National Institute of Technology, Hiroshima CollegeTitle –
Fluid mechanics class that is a specialized basic subject in engineering education is difficult to learn for technical college students, and in order to earn the class credits, the study of students on fluid mechanics is easily limited to taking only the form of partial differential equations into account, and there is a problem in the quality of education that students are not able to understand and apply their knowledge of fluid mechanics very well.

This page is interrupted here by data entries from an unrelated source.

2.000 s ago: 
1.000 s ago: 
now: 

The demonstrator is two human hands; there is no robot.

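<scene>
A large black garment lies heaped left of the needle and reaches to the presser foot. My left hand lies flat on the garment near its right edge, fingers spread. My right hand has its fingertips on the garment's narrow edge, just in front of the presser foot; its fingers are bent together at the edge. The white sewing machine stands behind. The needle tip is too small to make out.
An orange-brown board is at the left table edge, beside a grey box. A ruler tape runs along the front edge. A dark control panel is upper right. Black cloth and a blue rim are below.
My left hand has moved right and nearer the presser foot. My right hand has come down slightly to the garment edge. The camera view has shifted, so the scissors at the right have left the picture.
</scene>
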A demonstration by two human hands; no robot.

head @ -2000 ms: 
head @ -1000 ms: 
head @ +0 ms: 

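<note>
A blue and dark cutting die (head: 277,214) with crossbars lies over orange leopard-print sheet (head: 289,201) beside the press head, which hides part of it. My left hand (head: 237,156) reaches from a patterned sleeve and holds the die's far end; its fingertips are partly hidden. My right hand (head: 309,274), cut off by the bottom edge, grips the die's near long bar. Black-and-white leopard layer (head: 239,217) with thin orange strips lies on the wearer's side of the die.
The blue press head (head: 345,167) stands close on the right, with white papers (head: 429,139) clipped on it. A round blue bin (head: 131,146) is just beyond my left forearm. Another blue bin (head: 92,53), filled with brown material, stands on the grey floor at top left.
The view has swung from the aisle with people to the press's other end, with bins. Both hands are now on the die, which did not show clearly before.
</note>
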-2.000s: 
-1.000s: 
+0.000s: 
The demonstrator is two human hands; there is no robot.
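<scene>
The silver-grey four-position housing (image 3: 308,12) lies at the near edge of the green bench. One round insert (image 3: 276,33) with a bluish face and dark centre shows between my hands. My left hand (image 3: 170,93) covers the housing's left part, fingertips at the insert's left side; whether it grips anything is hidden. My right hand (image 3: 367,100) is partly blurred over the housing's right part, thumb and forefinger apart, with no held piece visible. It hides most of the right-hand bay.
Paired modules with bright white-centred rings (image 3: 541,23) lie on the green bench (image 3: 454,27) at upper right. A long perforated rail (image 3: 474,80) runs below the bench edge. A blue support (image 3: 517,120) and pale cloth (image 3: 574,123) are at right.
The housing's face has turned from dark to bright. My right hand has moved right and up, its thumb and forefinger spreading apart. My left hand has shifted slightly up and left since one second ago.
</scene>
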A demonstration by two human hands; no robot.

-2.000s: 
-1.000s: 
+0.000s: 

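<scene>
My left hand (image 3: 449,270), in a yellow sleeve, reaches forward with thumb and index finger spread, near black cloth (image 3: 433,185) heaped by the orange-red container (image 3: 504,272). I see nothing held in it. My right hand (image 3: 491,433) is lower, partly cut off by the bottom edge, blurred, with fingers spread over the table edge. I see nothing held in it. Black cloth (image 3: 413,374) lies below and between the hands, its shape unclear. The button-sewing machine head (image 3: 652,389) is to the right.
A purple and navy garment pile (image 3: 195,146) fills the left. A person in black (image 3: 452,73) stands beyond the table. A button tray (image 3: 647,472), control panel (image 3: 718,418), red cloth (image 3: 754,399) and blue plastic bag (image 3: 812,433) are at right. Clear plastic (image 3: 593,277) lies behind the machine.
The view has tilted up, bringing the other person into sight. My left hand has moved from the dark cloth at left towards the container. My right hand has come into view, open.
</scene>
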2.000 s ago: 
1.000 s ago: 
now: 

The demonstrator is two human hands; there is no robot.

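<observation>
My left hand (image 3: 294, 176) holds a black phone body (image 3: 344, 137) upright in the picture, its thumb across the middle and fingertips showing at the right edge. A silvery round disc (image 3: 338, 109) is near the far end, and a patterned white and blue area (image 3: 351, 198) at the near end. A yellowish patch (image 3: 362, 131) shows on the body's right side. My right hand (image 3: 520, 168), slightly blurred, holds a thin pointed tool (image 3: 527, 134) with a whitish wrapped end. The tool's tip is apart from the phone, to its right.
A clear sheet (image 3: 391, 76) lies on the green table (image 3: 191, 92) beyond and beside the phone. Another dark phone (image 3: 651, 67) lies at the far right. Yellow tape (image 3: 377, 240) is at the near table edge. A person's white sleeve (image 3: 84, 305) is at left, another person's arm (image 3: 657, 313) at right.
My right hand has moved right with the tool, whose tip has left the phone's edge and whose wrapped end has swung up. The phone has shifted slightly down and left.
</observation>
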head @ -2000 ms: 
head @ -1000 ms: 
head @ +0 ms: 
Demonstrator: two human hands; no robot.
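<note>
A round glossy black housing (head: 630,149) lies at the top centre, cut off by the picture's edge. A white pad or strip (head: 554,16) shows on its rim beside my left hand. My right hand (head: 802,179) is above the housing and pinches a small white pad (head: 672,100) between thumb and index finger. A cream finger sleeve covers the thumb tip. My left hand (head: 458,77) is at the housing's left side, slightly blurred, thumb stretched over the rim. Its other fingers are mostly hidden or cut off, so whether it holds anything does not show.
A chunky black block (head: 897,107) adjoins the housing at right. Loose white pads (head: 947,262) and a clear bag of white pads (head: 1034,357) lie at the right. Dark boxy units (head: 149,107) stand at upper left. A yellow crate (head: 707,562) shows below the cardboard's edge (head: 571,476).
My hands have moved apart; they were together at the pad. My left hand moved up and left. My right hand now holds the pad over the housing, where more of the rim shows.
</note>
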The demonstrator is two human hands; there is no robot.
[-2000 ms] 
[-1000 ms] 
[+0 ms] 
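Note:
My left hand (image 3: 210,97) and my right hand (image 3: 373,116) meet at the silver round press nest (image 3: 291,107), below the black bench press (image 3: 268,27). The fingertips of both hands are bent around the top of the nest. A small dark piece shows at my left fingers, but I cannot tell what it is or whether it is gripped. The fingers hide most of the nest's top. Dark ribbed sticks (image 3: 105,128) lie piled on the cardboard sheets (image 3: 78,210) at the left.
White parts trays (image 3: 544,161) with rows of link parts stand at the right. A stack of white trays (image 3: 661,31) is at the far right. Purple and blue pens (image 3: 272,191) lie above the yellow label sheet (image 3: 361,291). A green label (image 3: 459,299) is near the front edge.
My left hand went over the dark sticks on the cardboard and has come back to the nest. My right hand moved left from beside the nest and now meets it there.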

In the flipped classroom, students prepare for new learning content by watching video lessons at home, and there is no lecture in the classroom. On the contrary, the teacher gives individualized instruction to each student on assignments that would traditionally be considered homework, and students work on them in collaboration with other students.
Since significant learning results can be expected from active and self-directed learning through active learning in flipped classrooms, it is assumed that flipped classrooms will gradually spread through experimental efforts, especially since it is considered to be a learning method compatible with online learning in the post-COVID19 era.
The purpose of this study is to introduce OpenFOAM that is a free software for fluid analysis into the flipped classroom, which has been attracting attention in the field of education, in response to the question of quality assurance in fluid mechanics classes in technical college education, and to find out how the simulation results of fluid phenomena visualized by students themselves can be connected to theoretical knowledge of fluid mechanics. From this educational practice in technical college, we aim to develop a remote flipped learning method to draw students' interests and make them feel "interesting and want to know more" by introducing the OpenFOAM into fluid mechanics class.
In this paper, we introduce a practical case study of a fluid simulation theme using OpenFOAM at Hiroshima College, in which students were asked to simulate fluid dynamics on their own by trial and error, following the operation manual of OpenFOAM, even they know less about theoretical knowledge of fluid mechanics.